Task description: Repeat the data in full and exactly. Leave the pictures out.

—————

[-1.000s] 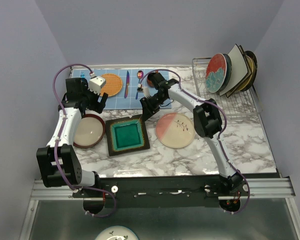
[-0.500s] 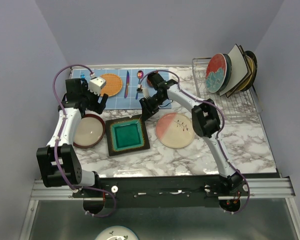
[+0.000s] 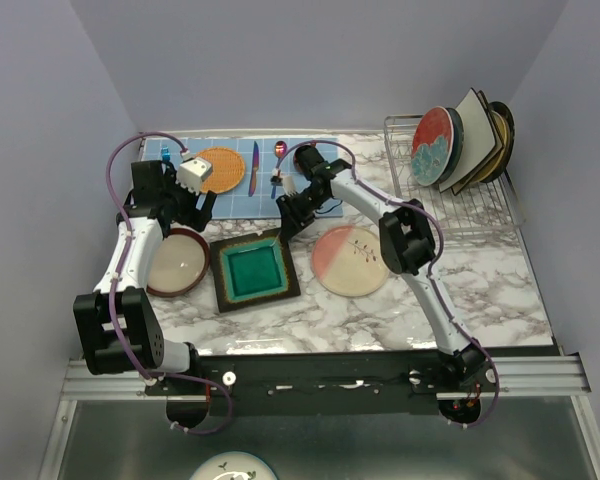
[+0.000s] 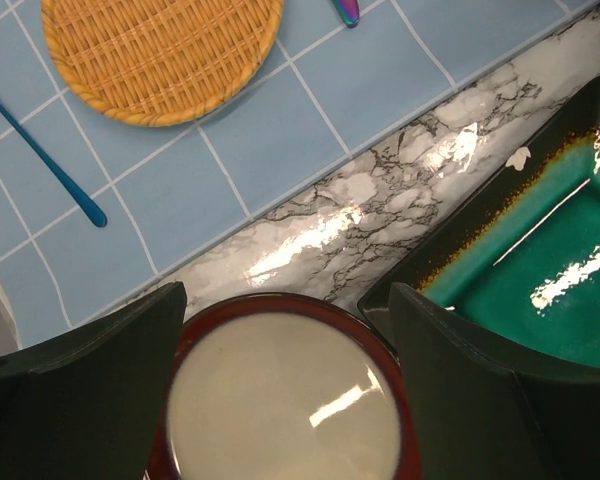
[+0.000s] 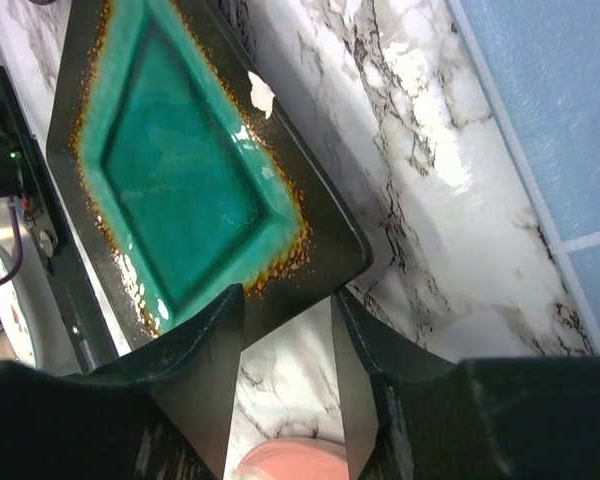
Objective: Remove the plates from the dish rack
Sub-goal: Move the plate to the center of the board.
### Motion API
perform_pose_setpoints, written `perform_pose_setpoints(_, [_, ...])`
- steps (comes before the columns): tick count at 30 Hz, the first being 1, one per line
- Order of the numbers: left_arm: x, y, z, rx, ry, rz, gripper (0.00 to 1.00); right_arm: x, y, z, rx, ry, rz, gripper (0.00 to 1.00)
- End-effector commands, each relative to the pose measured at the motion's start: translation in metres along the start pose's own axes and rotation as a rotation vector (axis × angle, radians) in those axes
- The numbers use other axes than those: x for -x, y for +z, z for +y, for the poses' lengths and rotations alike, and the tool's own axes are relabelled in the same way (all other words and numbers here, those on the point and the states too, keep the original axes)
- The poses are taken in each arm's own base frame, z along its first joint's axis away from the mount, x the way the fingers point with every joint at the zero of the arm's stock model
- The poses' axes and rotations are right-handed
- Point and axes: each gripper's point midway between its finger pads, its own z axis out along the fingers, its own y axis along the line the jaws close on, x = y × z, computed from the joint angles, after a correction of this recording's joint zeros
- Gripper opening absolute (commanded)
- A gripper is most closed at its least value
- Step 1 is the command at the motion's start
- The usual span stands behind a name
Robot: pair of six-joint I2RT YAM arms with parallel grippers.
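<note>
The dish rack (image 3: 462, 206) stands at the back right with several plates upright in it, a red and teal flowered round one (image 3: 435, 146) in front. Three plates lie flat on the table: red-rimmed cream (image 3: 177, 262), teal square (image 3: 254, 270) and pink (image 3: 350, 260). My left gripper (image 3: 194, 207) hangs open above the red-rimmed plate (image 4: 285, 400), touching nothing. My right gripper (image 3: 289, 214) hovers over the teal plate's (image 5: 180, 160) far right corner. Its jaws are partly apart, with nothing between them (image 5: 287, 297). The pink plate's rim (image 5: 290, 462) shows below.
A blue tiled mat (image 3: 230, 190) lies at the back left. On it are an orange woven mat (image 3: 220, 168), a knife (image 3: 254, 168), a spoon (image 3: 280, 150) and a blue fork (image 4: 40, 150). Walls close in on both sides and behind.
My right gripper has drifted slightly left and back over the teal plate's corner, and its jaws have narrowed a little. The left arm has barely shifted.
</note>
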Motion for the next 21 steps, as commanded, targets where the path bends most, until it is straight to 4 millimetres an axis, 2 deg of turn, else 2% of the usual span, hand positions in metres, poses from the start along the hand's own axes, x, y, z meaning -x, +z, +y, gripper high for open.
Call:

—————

Answer box:
[-1.000s] 
[-0.500s] 
[+0.000s] 
[+0.000s] 
[+0.000s] 
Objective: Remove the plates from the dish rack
Sub-goal: Move the plate to the center of the board.
### Motion API
perform_pose_setpoints, written `perform_pose_setpoints(_, [_, ...])`
- steps (comes before the columns): tick count at 30 Hz, the first being 1, one per line
- Order of the numbers: left_arm: x, y, z, rx, ry, rz, gripper (0.00 to 1.00); right_arm: x, y, z, rx, ry, rz, gripper (0.00 to 1.00)
- End-effector commands, each relative to the pose measured at the motion's start: translation in metres along the start pose's own axes and rotation as a rotation vector (axis × angle, radians) in those axes
- The numbers use other axes than those: x for -x, y for +z, z for +y, for the poses' lengths and rotations alike, and the tool's own axes are relabelled in the same way (all other words and numbers here, those on the point and the states too, keep the original axes)
- The poses are taken in each arm's own base frame, z along its first joint's axis away from the mount, x the way the fingers point with every joint at the zero of the arm's stock model
- The poses' axes and rotations are right-handed
- Point and axes: each gripper's point midway between its finger pads, its own z axis out along the fingers, its own y axis along the line the jaws close on, x = y × z, computed from the joint angles, after a correction of this recording's joint zeros
- Gripper opening absolute (commanded)
- A gripper is most closed at its least value
- Step 1 is the command at the motion's start
- The usual span stands behind a name
Robot: pair of six-joint I2RT YAM arms with parallel grippers.
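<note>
The dish rack (image 3: 462, 206) stands at the back right with several plates upright in it, a red and teal flowered round one (image 3: 435, 146) in front. Three plates lie flat on the table: red-rimmed cream (image 3: 177, 262), teal square (image 3: 254, 270) and pink (image 3: 350, 260). My left gripper (image 3: 194, 207) hangs open above the red-rimmed plate (image 4: 285, 400), touching nothing. My right gripper (image 3: 289, 214) hovers over the teal plate's (image 5: 180, 160) far right corner. Its jaws are partly apart, with nothing between them (image 5: 287, 297). The pink plate's rim (image 5: 290, 462) shows below.
A blue tiled mat (image 3: 230, 190) lies at the back left. On it are an orange woven mat (image 3: 220, 168), a knife (image 3: 254, 168), a spoon (image 3: 280, 150) and a blue fork (image 4: 40, 150). Walls close in on both sides and behind.
My right gripper has drifted slightly left and back over the teal plate's corner, and its jaws have narrowed a little. The left arm has barely shifted.
</note>
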Motion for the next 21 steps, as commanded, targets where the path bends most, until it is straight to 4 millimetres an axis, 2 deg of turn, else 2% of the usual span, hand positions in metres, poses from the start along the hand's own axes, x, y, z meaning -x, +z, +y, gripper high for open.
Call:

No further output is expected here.